O governo pode começar o próximo ano com uma previsão orçamentária para novos investimentos menor que o valor devido por obras já realizadas ou em execução. Relatório da Consultoria de Orçamento e Fiscalização Financeira da Câmara aponta que esse fenômeno já aconteceu em 2014, quando os restos a pagar de investimento atingiram R$ 89,7 bilhões, enquanto os investimentos programados no Orçamento deste ano somaram R$ 81,864 bilhões. Para 2015, a proposta orçamentária prevê investimentos novos de R$ 67,259 bilhões, o que poderá ser bem inferior ao que ficará de restos a pagar de exercícios anteriores, cujo montante só será conhecido em janeiro.

"As dotações do orçamento de 2015 concorrerão pela programação financeira com um volume crescente de restos a pagar. Em 2014, os restos a pagar de investimentos (R$ 89,7 bilhões) e os restos a pagar no âmbito do PAC (R$ 69,5 bilhões) ultrapassam as dotações do orçamento do exercício, fenômeno que deverá se repetir em 2015. A existência dessas programações, em tese, reduz a pressão para aprovação do orçamento dentro do próprio exercício", alerta o relatório da Consultoria de Orçamento.

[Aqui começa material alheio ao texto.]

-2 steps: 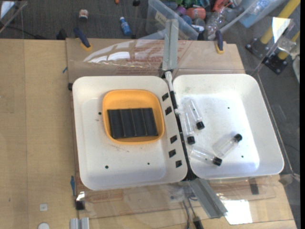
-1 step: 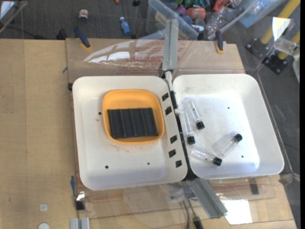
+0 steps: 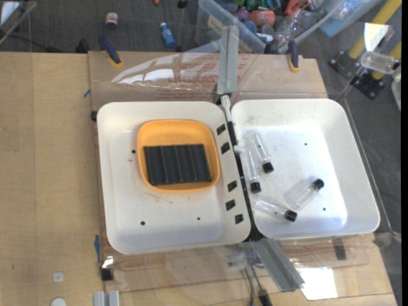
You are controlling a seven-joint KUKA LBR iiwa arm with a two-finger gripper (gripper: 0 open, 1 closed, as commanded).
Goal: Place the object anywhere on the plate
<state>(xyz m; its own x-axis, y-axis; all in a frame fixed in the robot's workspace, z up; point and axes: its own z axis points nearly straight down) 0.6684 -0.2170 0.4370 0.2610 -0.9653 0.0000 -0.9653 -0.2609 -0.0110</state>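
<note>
An orange plate (image 3: 205, 134) with rounded corners sits in the left white bin (image 3: 121, 215). A black, ridged rectangular slab (image 3: 177, 164) lies flat on the plate, inside its rim. In the right white bin (image 3: 344, 139) lie several clear vials with black caps: two side by side near the divider (image 3: 260, 152), one at the front (image 3: 276, 209), and a wider one (image 3: 304, 192) tilted to its right.
A metal bar (image 3: 227, 59) runs along the seam between the bins, with black tabs (image 3: 231, 185) down the divider. A clear tub of colourful toys (image 3: 268, 5) stands behind the bench. Wooden benchtop (image 3: 44, 171) lies to the left.
</note>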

Esses valores não consideram as despesas do Fundo de Arrendamento Residencial (FAR), vinculadas ao Minha Casa, Minha Vida. Transferir o pagamento de uma despesa de um ano para outro tem ajudado o governo no cumprimento da meta de superávit primário.

Com o orçamento apertado, devido à frustração de receitas e às despesas em ascensão neste ano, a tendência é que o volume de restos a pagar em 1º de janeiro fique ainda maior. No início do ano, são incluídos os projetos empenhados no exercício anterior, mas ainda não quitados. As despesas entram no cálculo do primário somente após o desembolso.

Para os professores Armando Cunha e Fernando Rezende, da FGV Projetos, os restos a pagar deixaram de ser um instrumento contábil para se transformar em uma forma de gerir as despesas com o objetivo de ajudar no cumprimento da meta de superávit primário.

Segundo eles, esse entendimento deixará de ser aplicado apenas quando a reforma orçamentária entrar na agenda de discussão do governo. "Nos últimos anos, os restos a pagar evoluíram de uma regra contábil para instrumento de gestão", afirmou Cunha, coordenador da FGV Projetos.

Rezende ressaltou que os restos a pagar vêm sendo utilizados para garantir a meta fiscal em cenário econômico mais conturbado, em que há limitação para aumento da carga tributária.

Na avaliação do especialista, o aumento sucessivo dos restos a pagar nos últimos anos dificulta a administração das contas públicas e abre espaço para o uso de "novos expedientes" como as manobras contábeis adotadas recentemente no governo federal para conseguir cumprir a meta de primário.

Outros técnicos destacaram que o crescimento dos restos a pagar reflete o fato de o governo superestimar as receitas. Somente neste ano, a receita total teve a redução de R$ 57,360 bilhões entre a apresentação do decreto de programação e o quinto relatório bimestral que analisa o comportamento das receitas e despesas para que seja compatível com a meta de superávit primário, divulgado dia 21 pelo Ministério do Planejamento.

"Se a receita está superestimada, isso permite empenhar, porque está dentro da programação, porque há a previsão de arrecadar. Não se pode gastar. Em caso de desembolso, aparece no [resultado] primário. Então isso reflete, para que haja um empenho, uma possibilidade de gasto, mas sem o crescimento proporcional do pagamento, porque há uma meta para cumprir", explicou um consultor.

Com esse "orçamento paralelo", o governo fica ainda, conforme técnicos, menos pressionado a aprovar a proposta de orçamento de 2015. Isso porque, mesmo que o orçamento não seja aprovado, o Executivo pode continuar executando as obras, porque tem essa "enorme carteira" de restos a pagar. O que não pode fazer é contratar novos investimentos. Na semana passada, o líder do governo na Câmara, deputado Henrique Fontana (PT-RS), previu dificuldade em aprovar a peça orçamentaria até o fim do ano legislativo.

Essa "bola de neve" preocupa porque o planejamento de longo prazo fica "completamente desvirtuado". "Para que estou aprovando orçamento de investimento de 2015, se tenho o de 2014, 2013 e 2012, que ainda não fiz? Acho que as prioridades não estão bem definidas", explicou um consultor.